Here I go again. Yestarday I went to the judo dojo again, the sensei is waiting for me, two times per week, now I am wondering if get inside judo or aikido. The aikido is super elegant and uses the force of the oponent redirectionate it, also uses joint locks and trows, judo is rougher than aikido and uses trows and some ground work, it seems judo is more like wrestling while aikido is more evasive.

Any advise?

Manny


----------



## Thesemindz (Jul 1, 2011)

What are YOU looking for Manny? Do you want to play rough? It's all good, I'm sure you'll grow either way. I like the rough stuff, but I'm also getting older. I don't bounce back like I used to. Do you want to get locked, or thrown, or both?

I'm sure this will upset somebody, but I'd say judo is more "street" applicable, if that matters to you. It really just comes down to what you're looking for.


-Rob


----------



## Aiki Lee (Jul 2, 2011)

I agree. Judo is likely more street effective until you train in aikido for a while, but if you are looking for a way to eventually play cat and mouse with an opponent, go to aikido.

Can't you do both? They stem from the same general traditions.


----------



## Manny (Jul 4, 2011)

Well nice replies both, I must confess I want to learn something new, something to deal in close, I am a kicker but we must realize sometimes when some one tries to grab you or grab you you must fight pretty close to the bad guy. Something that I have already seen in this forum (martial talk) is that judo is efective but when somebody is not wearing the gi jacket it can be dificult to perform the trows, in the other side aikido is less physical and something like a nice dance, I am not telling aikido is not good enough. I think I will take some judo classes and see, it's nice to see how the judo guys can trow people to the ground.

Manny


----------



## Thesemindz (Jul 4, 2011)

Judi can be extremely effective even without a gi. Many judo techniques can be adapted to work from arm holds, headlocks, and grabs. If that's a concern for you see if your instructor is willing to do some no gi practice with you. I think it could really compliment your TKD. But ultimately what's most important is finding something you enjoy. If you don't like it, you won't practice it. And if you don't practice it, you won't master it.-Rob


----------



## lklawson (Jul 5, 2011)

I've done both for, umm, a "bunch" of years.  Aikido is supposed to be what high end Judo actually is.  Very few Aikidoka actually figure out how to "blend" with a non-compliant partner.  Judoka learn do "blend" the hard way.
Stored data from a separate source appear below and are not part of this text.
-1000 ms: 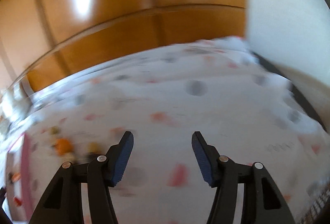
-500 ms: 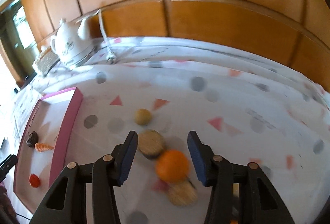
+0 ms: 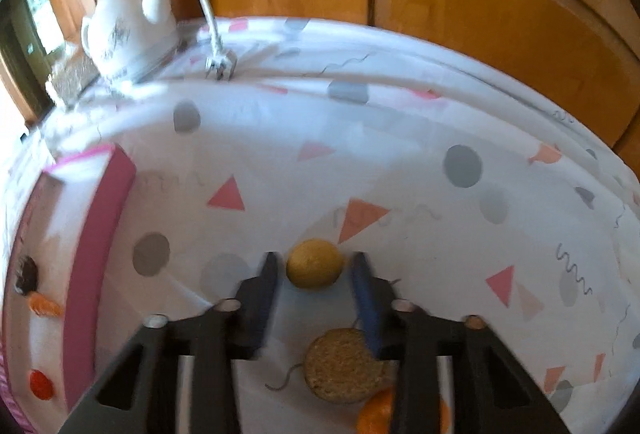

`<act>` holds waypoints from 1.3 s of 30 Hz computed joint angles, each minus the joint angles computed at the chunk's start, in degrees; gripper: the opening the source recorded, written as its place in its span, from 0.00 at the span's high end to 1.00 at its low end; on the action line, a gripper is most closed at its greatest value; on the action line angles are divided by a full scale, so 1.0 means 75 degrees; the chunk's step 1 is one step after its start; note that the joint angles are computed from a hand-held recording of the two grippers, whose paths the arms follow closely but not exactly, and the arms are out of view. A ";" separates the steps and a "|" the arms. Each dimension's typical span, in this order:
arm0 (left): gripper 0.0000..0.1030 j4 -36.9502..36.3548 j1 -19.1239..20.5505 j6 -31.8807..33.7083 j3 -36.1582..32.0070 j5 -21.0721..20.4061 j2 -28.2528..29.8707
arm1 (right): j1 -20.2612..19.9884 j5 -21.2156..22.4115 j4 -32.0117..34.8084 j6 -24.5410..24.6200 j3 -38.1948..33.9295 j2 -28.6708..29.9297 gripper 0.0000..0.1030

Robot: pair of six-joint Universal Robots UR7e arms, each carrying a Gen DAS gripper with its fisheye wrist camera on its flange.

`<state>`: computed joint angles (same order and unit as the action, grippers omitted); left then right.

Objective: Organize fruits
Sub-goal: 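Grasp the small yellow fruit with the right gripper, then carry the yellow fruit into the tray and open the right gripper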

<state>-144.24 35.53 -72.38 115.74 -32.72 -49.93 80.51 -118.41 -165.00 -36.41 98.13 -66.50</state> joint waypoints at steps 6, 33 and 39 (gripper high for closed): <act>0.23 0.0015 0.0004 -0.0028 0.0002 -0.0142 0.0013 | 0.0115 0.0005 -0.0580 -0.0279 0.0202 -0.0080 0.74; 0.19 -0.0779 -0.0372 0.0736 0.0076 -0.0141 0.0065 | 0.0878 0.2080 0.0277 -0.0877 0.3419 -0.2219 0.74; 0.19 -0.0891 -0.0419 0.0846 0.0100 -0.0140 0.0054 | 0.0949 0.1949 0.0405 -0.0948 0.3594 -0.2232 0.73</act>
<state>-150.92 32.39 -66.03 116.49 -33.77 -49.52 87.63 -103.79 -161.97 -43.52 125.08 -83.24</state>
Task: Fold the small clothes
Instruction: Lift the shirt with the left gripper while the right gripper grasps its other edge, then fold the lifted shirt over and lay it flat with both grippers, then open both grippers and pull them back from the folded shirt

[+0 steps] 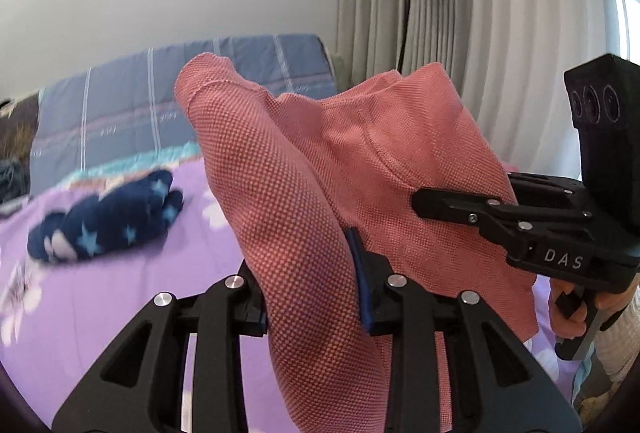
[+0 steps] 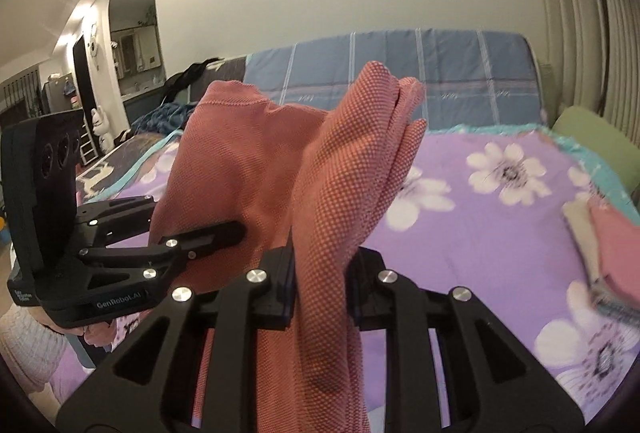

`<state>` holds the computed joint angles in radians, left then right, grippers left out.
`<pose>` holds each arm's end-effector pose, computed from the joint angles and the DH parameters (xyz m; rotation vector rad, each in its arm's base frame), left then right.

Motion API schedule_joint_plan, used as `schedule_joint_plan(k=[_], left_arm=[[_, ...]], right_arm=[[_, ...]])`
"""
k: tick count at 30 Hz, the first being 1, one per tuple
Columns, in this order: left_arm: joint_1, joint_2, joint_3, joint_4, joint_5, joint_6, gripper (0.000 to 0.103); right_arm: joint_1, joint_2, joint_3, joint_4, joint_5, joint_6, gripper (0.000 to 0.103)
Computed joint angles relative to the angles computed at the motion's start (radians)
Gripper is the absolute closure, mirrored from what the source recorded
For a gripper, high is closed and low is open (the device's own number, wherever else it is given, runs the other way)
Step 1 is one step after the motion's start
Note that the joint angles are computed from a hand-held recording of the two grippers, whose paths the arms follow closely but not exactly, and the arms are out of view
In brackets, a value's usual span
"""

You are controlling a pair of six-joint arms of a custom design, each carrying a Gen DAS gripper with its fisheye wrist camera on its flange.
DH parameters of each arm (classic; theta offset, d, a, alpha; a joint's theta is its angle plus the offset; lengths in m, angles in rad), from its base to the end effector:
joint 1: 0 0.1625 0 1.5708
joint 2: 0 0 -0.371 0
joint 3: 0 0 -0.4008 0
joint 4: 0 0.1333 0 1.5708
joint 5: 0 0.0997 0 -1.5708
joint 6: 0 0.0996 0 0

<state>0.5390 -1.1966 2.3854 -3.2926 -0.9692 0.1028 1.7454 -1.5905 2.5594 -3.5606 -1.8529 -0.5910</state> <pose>-0.2568 -0.3746 0.1159 1.2383 2.3623 -1.0180 0.1653 -0.3296 0.2381 0.7162 -2.2872 1.2388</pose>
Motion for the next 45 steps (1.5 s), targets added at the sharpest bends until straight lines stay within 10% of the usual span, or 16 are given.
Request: schedule_joint_plan(k=[16,27,28,30,33,40,45], left_arm=[[0.202,0.345,-0.583,0.177,-0.148,0.18,0.073],[0.294,0.641,-0.961,0.261,-0.041,0.304,0.062],[0.3,0.676,-0.994,0.248,-0.004,0.332,0.056],[0.307,0.764,-1.055,0.198,0.133,0.369,0.038],[0.334,0.792,-1.054,0.255,0.181,0.352,0.038],[0.367,0.772,-0.901,0.159,0.193,0.407,0.028],[0.349,0.694,-0.791,0.143,0.162,0.316,0.028]], right_arm=[[-0.12,0.22,-0.46,0.129,0.043,-0.056,0.084],[-0.201,0.444,-0.717,0.112,0.046,-0.063,0.082],[-0.215,0.472,-0.74,0.098,0.045,-0.064,0.08],[-0.227,0.577,-0.811,-0.006,-0.083,-0.08,0.035],[-0.267,0.637,-0.858,0.026,-0.194,-0.022,0.039],[-0.361,0.558,-0.747,0.206,-0.153,0.208,0.038],[-0.319,0.539,-0.676,0.142,-0.244,0.148,0.038]])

I have read in Aikido histories that Ueshiba required his Aikido students to be Yudanasha in some other art before he would teach them.  If I were Emperor of the World, I would reinstituted this.  Heck, I think I might specify Yudansha in Judo or some form of Jiu-Jitsu.  That's when students really start to "get it" and the very narrow focus of Aikido (aiki) will start to pay off.

Peace favor your sword,
Kirk


----------



## lklawson (Jul 5, 2011)

Manny said:


> Something that I have already seen in this forum (martial talk) is that judo is efective but when somebody is not wearing the gi jacket it can be dificult to perform the trows,


There are any number of Judo throws which work from body grabs instead of clothing grabs.  And many of the rest can work from a body grab pretty easily.  For instance, there are 15 distinct throws in the standard 67 Kodokan throws which are turning-in-and-chucking-Uke-across-your-back/hip.  FIFTEEN.  One has your chucking-hand circling the waist, another has it circling the neck, a third has it hooking under Uke's left arm ping, another under Uke's right arm pit, etc. and so on and so forth.

Same thing goes for trips both opposite facing like Osoto Gari and same facing like Obi Otoshi.



> in the other side aikido is less physical and something like a nice dance, I am not telling aikido is not good enough. I think I will take some judo classes and see, it's nice to see how the judo guys can trow people to the ground.


Sounds good.  If there's still a part of you interested in the Aiki you might ask the instructor about "effortless throws."  I think with your experience you're OK for it.

Peace favor your sword,
Kirk


----------